▶ **Requirement**: Pull each line holding the word "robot" from the data.

Collected data:
↓
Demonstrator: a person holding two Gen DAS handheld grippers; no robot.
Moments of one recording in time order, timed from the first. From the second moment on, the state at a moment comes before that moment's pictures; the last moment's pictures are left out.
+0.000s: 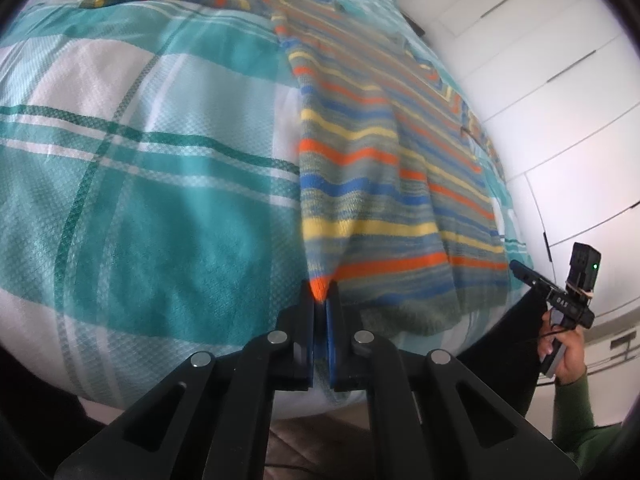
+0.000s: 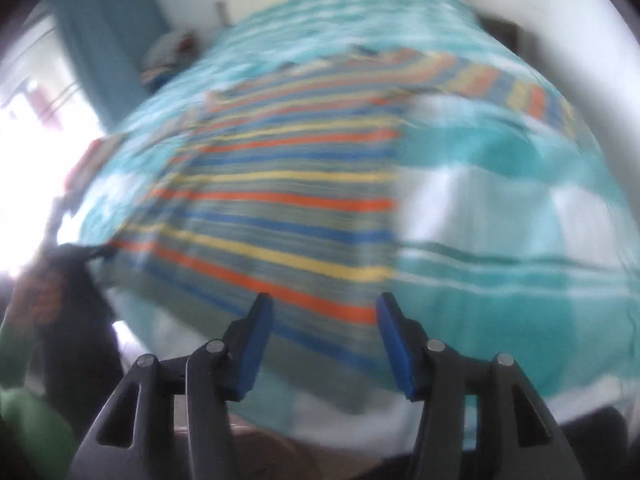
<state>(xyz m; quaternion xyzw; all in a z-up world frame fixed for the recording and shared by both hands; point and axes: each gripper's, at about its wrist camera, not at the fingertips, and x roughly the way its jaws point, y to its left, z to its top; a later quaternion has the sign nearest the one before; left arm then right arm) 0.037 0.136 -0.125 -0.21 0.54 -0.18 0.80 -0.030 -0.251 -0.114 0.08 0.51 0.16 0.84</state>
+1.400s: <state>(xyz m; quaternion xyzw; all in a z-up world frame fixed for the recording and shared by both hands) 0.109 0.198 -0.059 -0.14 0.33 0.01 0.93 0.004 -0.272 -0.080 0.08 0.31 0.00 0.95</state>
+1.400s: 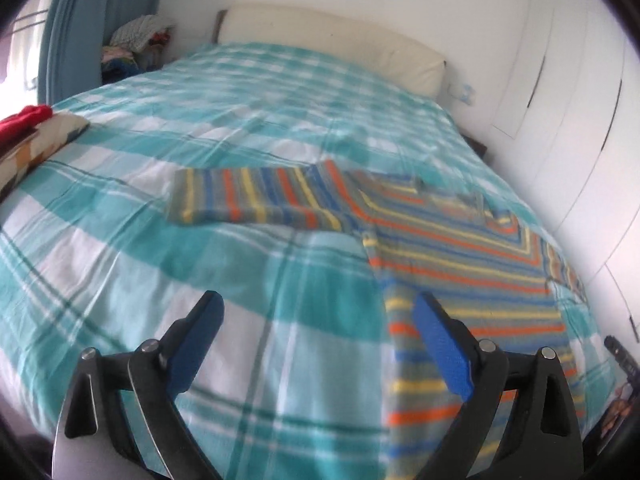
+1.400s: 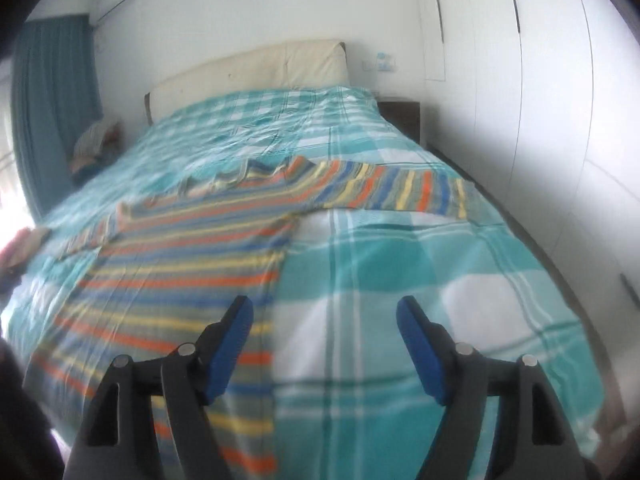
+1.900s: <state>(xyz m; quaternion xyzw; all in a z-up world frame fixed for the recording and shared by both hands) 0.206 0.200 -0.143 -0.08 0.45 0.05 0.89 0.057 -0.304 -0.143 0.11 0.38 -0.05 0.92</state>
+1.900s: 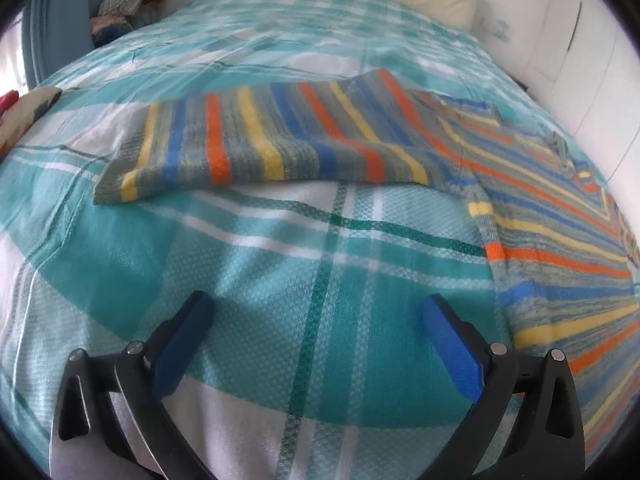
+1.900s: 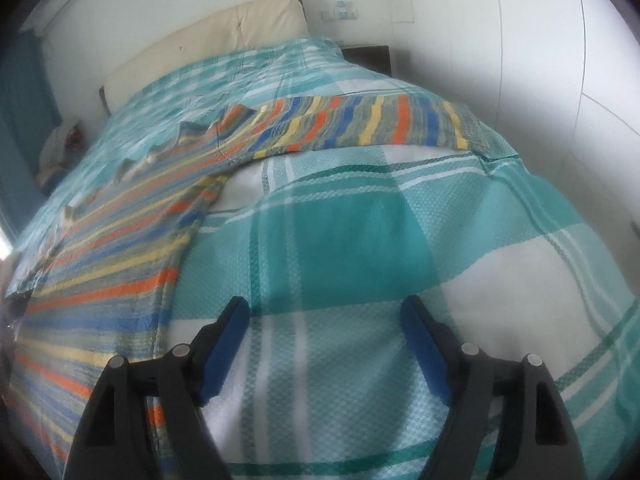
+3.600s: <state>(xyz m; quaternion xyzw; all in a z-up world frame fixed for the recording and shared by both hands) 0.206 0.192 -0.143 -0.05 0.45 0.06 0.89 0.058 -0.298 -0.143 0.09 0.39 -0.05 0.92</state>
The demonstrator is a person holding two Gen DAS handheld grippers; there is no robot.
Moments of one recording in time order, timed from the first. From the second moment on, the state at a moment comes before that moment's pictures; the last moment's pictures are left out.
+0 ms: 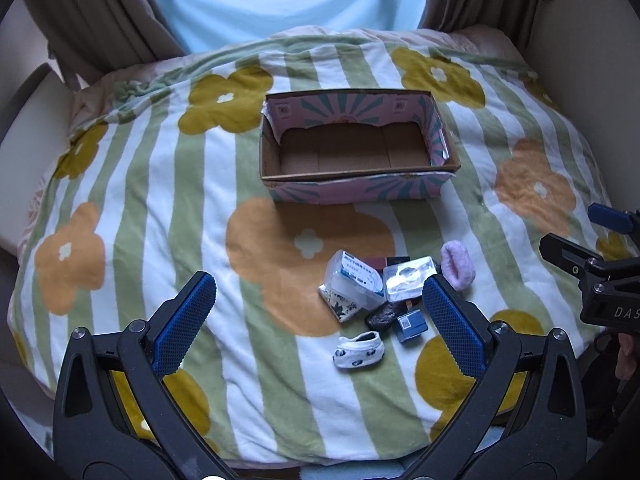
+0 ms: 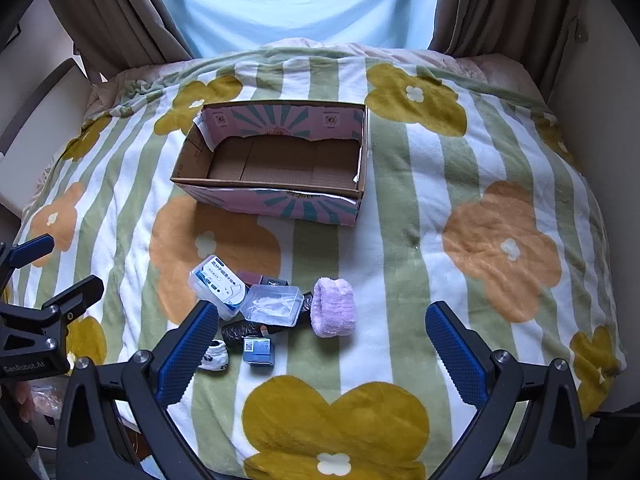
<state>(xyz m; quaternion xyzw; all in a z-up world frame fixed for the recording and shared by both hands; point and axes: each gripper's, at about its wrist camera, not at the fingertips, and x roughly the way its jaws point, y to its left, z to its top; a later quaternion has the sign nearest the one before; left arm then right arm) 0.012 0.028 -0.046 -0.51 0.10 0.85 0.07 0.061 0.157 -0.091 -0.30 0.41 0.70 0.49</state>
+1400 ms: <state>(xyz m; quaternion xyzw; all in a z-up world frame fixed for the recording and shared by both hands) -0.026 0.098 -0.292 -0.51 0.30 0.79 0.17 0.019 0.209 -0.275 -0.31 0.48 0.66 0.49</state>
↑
▶ **Output below**:
Demonstrator: a person holding two Gen DAS handheld grippers; no robot.
The demonstrator is a person holding two Gen DAS handheld grippers; there is no robot.

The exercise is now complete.